Ce terrain, jadis vendu par la CADAT à l’OPGI était estimé à près de 1 milliard de dinars, montant que l’Office devait à la Caisse, avant qu’elle ne cède son bien. Le CNERU a, par la suite, ouvert un dossier de créance impayée à l’adresse de l’OPGI, réclamant ce même montant.
En juillet 1997, le directeur du CNERU vend à M. Aïssat 3.000 m², « pour combler une créance de 750 millions de dinars », affirmant que le terrain appartient à ce centre. : « Il appartient au CNERU, que j’interpelle de cette place, de nous expliquer ce que cela représente, ces 750 millions de dinars! Vous êtes un centre d’étude, vous n’êtes redevables que pour celui qui vous présente une étude », s’écrie Me Bourayou. Et d’ajouter : « Il faut que vous sachiez que ces terrains nous appartiennent, nous résidents de la cité. »
Tour de passe-passe
Le propriétaire de ces 3.000 m², M. Aïssat Abdel Nasser, gérant de la société civile immobilière Dar El Malik, s’est porté caution d’une autre société, dénommée Delphine Pêche, dont il est également le propriétaire, auprès de Albaraka Bank. La société civile Dar El Malid s’est portée caution pour une seconde reprise, auprès du CNMA (Caisse nationale de mutualité agricole).

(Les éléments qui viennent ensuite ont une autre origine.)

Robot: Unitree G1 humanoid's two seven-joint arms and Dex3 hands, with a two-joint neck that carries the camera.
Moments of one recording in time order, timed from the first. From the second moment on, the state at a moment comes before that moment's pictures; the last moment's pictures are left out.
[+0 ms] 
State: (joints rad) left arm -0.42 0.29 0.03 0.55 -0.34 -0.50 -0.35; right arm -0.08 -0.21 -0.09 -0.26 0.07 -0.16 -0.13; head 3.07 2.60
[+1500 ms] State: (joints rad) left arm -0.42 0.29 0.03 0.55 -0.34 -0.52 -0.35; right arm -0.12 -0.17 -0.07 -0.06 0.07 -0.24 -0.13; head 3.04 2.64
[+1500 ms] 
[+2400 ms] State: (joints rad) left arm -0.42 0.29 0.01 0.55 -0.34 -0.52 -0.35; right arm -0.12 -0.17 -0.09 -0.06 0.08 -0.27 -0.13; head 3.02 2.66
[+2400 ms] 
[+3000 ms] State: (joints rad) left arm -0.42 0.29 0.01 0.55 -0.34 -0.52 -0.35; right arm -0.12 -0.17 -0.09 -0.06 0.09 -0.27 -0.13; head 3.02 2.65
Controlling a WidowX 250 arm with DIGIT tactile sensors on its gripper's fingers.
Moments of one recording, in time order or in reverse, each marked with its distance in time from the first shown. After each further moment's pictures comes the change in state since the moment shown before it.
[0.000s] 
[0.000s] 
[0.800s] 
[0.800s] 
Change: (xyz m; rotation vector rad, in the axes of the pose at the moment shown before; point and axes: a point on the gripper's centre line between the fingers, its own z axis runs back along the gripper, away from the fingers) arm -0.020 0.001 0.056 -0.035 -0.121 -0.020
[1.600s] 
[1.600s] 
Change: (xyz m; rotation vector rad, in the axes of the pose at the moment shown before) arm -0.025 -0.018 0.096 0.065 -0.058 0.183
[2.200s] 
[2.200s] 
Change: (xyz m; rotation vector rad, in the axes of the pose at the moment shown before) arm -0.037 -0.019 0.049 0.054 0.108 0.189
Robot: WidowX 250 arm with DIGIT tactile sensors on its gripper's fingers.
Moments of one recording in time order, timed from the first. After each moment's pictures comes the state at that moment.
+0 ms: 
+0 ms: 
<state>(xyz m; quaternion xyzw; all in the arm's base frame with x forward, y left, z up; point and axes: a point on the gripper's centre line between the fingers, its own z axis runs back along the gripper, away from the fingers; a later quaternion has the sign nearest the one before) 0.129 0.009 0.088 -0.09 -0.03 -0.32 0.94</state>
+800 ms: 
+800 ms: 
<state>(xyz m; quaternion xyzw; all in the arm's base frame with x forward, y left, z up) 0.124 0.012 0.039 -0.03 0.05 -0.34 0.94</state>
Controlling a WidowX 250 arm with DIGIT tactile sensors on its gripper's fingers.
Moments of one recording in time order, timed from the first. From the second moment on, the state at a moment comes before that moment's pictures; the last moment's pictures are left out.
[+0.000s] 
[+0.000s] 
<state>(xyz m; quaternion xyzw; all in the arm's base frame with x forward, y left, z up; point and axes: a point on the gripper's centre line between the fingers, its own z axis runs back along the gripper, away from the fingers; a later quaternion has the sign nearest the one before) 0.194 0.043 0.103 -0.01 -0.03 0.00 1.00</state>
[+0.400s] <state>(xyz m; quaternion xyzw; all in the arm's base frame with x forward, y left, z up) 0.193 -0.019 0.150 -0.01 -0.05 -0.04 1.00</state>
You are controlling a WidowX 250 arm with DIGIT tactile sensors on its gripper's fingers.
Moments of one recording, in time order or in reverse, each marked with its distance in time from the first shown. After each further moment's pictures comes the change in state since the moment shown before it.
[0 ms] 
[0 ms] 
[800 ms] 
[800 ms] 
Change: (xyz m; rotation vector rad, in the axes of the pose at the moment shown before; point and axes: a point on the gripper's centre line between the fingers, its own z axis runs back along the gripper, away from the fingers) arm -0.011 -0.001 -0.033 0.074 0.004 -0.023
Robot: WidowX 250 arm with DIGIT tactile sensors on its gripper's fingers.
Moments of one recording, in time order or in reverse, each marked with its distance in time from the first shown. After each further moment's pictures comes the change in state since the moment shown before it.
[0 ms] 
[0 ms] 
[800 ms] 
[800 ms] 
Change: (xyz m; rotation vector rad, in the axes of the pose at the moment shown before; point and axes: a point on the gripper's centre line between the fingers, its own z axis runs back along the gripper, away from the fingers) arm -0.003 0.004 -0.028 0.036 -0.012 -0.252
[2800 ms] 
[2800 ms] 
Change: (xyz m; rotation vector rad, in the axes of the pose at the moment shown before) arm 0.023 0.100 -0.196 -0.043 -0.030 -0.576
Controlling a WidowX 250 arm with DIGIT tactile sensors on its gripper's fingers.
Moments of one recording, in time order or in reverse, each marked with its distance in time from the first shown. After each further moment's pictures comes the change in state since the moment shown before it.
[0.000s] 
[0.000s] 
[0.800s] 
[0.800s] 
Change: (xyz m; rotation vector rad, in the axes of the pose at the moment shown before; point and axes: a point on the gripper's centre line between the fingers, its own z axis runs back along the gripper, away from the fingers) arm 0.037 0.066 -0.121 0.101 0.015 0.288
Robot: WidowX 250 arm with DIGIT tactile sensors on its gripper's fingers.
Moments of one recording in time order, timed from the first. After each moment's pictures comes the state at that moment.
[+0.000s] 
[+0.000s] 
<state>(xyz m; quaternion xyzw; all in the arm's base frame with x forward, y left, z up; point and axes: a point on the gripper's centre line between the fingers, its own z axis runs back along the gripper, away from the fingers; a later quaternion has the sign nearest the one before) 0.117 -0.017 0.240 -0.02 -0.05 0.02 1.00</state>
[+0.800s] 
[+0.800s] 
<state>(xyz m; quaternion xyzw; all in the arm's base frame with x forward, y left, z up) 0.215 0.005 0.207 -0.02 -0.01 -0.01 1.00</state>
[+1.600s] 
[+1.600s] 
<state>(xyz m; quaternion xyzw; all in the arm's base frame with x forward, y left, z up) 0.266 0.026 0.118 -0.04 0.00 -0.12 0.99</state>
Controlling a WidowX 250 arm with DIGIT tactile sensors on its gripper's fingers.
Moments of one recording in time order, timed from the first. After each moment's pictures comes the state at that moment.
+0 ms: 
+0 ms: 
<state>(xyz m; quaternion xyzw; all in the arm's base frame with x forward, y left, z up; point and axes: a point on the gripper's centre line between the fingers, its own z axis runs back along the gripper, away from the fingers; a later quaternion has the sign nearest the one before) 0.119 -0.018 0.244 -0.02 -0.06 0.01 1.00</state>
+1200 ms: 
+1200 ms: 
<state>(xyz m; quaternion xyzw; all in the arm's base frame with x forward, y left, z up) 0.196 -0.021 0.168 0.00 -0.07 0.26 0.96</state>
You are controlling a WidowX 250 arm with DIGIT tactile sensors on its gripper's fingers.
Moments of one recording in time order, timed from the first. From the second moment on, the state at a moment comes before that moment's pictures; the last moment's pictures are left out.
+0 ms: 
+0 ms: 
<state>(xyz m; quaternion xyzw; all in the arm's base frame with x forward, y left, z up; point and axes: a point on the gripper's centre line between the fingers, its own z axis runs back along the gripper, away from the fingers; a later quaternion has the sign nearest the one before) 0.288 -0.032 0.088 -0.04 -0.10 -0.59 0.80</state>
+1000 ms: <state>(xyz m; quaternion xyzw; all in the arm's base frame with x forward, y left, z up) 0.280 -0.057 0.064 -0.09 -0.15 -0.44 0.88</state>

Albaraka Bank, non remboursée dans les délais préétablis, a engagé en 2005 une opération de vente aux enchères de ces 3.000m². « Reportée à plusieurs reprises, c’est la CNMA qui reprend la procédure en 2011 », déclare Me Bourayou, interloqué.
A la même période, les premières séances de vente aux enchères reprennent, à l’initiative de la CNMA. Seulement 4 personnes participent à cette opération, ce qui ne manque pas d’interpeller une nouvelle fois l’avocat. Ces 4 personnes avaient créé en mai 2011, entre deux reports de la session, une société. Cette dernière a participé à la vente avec ces personnes physiques, dont 3 frères, eux-mêmes associés dans cette société à responsabilité limitée.
« C’est par cette procédure de vente aux enchères secrète que cette société a accédé à cette propriété », d’un montant de 21 milliards. »Et les autorités, le wali en tête, ont favorisé cette procédure », conclut sèchement Me Bouarayou.